• Assignment: Return all the records, each one exactly as given.

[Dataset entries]
=== Begin Enclosure ===

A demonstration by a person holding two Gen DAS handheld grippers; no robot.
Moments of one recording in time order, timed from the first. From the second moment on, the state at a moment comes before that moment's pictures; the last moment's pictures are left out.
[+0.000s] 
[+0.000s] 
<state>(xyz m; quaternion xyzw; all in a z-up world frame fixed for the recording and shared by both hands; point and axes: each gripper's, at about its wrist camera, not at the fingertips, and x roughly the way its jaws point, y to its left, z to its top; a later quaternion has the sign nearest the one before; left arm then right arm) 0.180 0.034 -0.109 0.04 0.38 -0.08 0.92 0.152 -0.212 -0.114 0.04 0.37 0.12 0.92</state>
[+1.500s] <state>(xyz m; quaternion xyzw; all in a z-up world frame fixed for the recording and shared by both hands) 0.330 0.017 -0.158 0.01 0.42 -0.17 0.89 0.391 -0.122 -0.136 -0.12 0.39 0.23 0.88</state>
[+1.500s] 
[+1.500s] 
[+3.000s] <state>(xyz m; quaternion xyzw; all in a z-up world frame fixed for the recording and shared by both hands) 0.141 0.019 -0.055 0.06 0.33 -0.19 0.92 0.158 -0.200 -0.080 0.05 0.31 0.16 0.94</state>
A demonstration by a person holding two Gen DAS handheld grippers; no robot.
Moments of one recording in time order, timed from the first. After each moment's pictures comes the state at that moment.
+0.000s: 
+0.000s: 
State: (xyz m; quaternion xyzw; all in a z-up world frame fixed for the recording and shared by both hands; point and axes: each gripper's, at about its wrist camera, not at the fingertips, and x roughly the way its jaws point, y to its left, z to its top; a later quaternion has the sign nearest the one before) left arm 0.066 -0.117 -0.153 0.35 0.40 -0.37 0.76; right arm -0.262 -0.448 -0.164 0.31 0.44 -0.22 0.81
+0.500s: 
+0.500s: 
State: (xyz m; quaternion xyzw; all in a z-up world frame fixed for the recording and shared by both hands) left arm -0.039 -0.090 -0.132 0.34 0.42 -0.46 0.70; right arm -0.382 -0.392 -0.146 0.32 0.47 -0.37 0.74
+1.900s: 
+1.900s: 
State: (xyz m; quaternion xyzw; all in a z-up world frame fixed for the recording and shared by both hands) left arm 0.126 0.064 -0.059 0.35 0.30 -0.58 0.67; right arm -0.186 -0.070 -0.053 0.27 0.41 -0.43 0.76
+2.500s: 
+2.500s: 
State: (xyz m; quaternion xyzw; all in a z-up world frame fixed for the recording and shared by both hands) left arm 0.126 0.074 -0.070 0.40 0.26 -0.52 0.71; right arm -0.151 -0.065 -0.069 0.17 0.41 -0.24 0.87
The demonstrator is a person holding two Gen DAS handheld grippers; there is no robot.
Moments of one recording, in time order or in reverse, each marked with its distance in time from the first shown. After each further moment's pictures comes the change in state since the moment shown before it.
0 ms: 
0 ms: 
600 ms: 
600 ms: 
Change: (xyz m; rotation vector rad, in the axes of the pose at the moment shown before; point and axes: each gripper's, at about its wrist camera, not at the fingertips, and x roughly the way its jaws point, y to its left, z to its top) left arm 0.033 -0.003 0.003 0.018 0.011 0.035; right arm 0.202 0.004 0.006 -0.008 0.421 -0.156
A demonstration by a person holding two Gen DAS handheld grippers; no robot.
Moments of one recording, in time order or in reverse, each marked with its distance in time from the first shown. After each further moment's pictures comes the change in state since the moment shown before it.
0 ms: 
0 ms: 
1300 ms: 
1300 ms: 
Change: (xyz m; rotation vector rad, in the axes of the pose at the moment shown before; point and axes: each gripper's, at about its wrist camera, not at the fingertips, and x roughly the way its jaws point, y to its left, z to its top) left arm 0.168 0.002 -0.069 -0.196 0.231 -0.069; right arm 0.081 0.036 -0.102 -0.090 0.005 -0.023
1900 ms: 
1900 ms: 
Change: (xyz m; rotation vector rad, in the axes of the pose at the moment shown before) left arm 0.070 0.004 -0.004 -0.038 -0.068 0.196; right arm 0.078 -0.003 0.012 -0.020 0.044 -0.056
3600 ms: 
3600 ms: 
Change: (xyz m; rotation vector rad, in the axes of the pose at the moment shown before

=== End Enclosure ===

• Solution to this task:
A demonstration by a person holding two Gen DAS handheld grippers; no robot.
Moments of one recording in time order, timed from the first. From the second moment on, the state at a moment comes before that moment's pictures; the last moment's pictures are left out.
[+0.000s] 
[+0.000s] 
<state>(xyz m; quaternion xyzw; all in a z-up world frame fixed for the recording and shared by both hands; point and axes: each gripper's, at about its wrist camera, not at the fingertips, and x roughly the way its jaws point, y to its left, z to its top; a later quaternion has the sign nearest the one before; left arm then right arm) 0.180 0.034 -0.109 0.04 0.38 -0.08 0.92 0.152 -0.212 -0.114 0.04 0.37 0.12 0.92</state>
[+1.500s] <state>(xyz m; quaternion xyzw; all in a z-up world frame fixed for the recording and shared by both hands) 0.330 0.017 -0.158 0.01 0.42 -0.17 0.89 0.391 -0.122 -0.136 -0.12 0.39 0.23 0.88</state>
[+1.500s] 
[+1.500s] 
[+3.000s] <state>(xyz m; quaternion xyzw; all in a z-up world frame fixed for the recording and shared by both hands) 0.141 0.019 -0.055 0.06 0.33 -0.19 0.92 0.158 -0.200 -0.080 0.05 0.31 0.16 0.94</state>
A demonstration by a person holding two Gen DAS handheld grippers; no robot.
Moments of one recording in time order, timed from the first. After each moment's pictures comes the state at that moment.
+0.000s: 
+0.000s: 
State: (xyz m; quaternion xyzw; all in a z-up world frame fixed for the recording and shared by both hands; point and axes: each gripper's, at about its wrist camera, not at the fingertips, and x roughly the way its jaws point, y to its left, z to its top; a later quaternion has the sign nearest the one before) left arm 0.066 -0.117 -0.153 0.35 0.40 -0.37 0.76; right arm -0.262 -0.448 -0.164 0.31 0.44 -0.22 0.81
+0.500s: 
+0.500s: 
State: (xyz m; quaternion xyzw; all in a z-up world frame fixed for the recording and shared by both hands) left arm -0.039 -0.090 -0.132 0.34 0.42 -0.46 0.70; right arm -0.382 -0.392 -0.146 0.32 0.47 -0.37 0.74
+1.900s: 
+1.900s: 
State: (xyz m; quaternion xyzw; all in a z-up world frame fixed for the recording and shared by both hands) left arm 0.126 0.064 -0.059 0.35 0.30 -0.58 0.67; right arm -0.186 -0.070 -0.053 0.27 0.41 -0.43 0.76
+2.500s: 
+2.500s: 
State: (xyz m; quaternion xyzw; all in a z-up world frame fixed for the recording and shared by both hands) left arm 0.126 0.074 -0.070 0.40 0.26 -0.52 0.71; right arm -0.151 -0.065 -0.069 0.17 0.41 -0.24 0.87
The demonstrator is a person holding two Gen DAS handheld grippers; there is no robot.
Moments of one recording, in time order or in reverse, each marked with its distance in time from the first shown. After each further moment's pictures comes the change in state since the moment shown before it.
0 ms: 
0 ms: 
600 ms: 
600 ms: 
Change: (xyz m; rotation vector rad, in the axes of the pose at the moment shown before; point and axes: each gripper's, at about its wrist camera, not at the fingertips, and x roughly the way its jaws point, y to its left, z to its top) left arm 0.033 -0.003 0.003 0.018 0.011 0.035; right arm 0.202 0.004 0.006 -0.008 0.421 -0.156
A demonstration by a person holding two Gen DAS handheld grippers; no robot.
Moments of one recording, in time order or in reverse, each marked with its distance in time from the first shown. After each further moment's pictures comes the change in state since the moment shown before it.
0 ms: 
0 ms: 
1300 ms: 
1300 ms: 
Change: (xyz m; rotation vector rad, in the axes of the pose at the moment shown before; point and axes: each gripper's, at about its wrist camera, not at the fingertips, and x roughly the way its jaws point, y to its left, z to its top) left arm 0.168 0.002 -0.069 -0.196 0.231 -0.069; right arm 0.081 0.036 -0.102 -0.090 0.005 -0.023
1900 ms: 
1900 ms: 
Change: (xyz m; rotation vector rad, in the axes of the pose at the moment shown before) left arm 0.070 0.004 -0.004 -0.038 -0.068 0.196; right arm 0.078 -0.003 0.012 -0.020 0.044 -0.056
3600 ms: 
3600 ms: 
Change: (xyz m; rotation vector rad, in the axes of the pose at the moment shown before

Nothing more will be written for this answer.